A Foreign Office spokesman also confirmed yesterday that Britain has lifted a ban on sales of military equipment to Guatemala.
The Government sees the possibility of important sales of arms and counter- insurgency equipment in a large market which has for years been supplied from Israel, Guatemala's staunchest ally.
The news of Britain's military involvement in Guatemala comes as new details filter out of the latest in the Guatemalan army's long catalogue of massacres. On 5 October, at Xamn in the department of Alta Verapaz, a patrol of 26 soldiers killed 10 former refugees who had recently returned from Mexico, seriously wounding 15 more and leaving a score of others suffering less extensive injuries. They were members of the indigenous Maya community, who form the majority in Guatemala but have been the principal victims of a little-reported war which has killed an estimated 150,000 people over the past 40 years. The killing has produced a protest from the UN Secretary-General and the resignation of the Defence Minister, General Mario Enrquez.
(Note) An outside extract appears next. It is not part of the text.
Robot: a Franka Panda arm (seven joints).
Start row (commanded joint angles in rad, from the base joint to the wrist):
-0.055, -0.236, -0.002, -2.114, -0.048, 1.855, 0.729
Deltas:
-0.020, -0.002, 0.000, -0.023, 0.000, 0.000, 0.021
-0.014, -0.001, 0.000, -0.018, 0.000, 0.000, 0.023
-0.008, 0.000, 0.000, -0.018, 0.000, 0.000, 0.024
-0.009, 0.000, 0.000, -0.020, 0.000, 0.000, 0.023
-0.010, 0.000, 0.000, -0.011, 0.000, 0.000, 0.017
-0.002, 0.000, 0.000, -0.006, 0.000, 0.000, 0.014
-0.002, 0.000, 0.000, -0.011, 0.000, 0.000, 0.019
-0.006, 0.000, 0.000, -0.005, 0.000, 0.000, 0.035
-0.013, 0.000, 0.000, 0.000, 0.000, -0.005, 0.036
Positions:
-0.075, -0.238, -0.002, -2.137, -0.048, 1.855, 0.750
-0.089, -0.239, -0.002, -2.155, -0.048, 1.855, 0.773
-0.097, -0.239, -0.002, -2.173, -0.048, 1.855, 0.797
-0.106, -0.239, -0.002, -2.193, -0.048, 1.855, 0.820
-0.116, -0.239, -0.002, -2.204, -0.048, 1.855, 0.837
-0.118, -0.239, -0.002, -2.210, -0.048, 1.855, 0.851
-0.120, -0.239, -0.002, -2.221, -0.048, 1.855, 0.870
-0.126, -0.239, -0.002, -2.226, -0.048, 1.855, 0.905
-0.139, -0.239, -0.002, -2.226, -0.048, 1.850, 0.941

"The proposed training is very minor and developmental," said the Foreign Office spokesman. He would not reveal the number of soldiers who would undergo training in Britain or in Guatemala, but added: "We are supporting the peace process."
The Guatemalan government and guerrilla groups are holding talks in Mexico City, aimed at bringing about social reform in the deeply divided country and halting the decades of hostilities.
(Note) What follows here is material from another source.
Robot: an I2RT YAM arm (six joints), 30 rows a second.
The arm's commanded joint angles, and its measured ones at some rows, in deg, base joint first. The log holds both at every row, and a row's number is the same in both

In August, the Foreign Office announced help to the Guatemalan police, but denied reports of British military aid. Edmundo Nanne, the Guate-malan ambassador to Britain, confirmed yesterday that an army colonel and naval and police officers were receiving training in Britain. A military cadet is starting at the Royal Military Academy, Sandhurst.
The British action has been greeted with disquiet by Amnesty International and other human rights groups. They point out that the United States has halted aid and military sales because of Guatemala's record, which also has entangled the Central Intelligence Agency in a continuing scandal in Washington.
"The measure is not supporting but undermining peace in Guatemala," said Lord Avebury, chairman of the Parliamentary Human Rights Group. The Government, he added, was breaking the 1993 declaration of the Organisation for Security and Co-operation in Europe, banning the sale of arms that could be used for internal repression or could exacerbate existing conflicts.
The British decision comes after a senior British diplomat and a police adviser visited the region recently for discussions with the Guatemalan authorities, who for decades were in armed confrontation with Britain over neighbouring British Honduras, now Belize. Last month John Deutch, the newly appointed head of the CIA, took the rare step of dismissing two of his senior staff, Terry Ward and Fred Brugger, and disciplining seven more for their involvement in some of the more murderous activities of the Guatemalan forces.
Colonel Julio Alprez of the Guatemalan army, who had been trained by the US army and given a $44,000 payoff on leaving the CIA payroll, was found to have murdered a US citizen, Michael Devine, in 1990 in northern Guatemala.
Col Alpirez also was found responsible for the death under torture in 1992 of Efrain Bamaca, a guerrilla who was married to an American lawyer, Jennifer Harbury.
CIA staff kept their involvement and knowledge from Ms Harbury till she forced it out of them after staging a hunger strike outside the White House.
Although US military aid to Guatemala was formally ended in 1990, the CIA continued it until December 1993. Ms Harbury is suing the agency.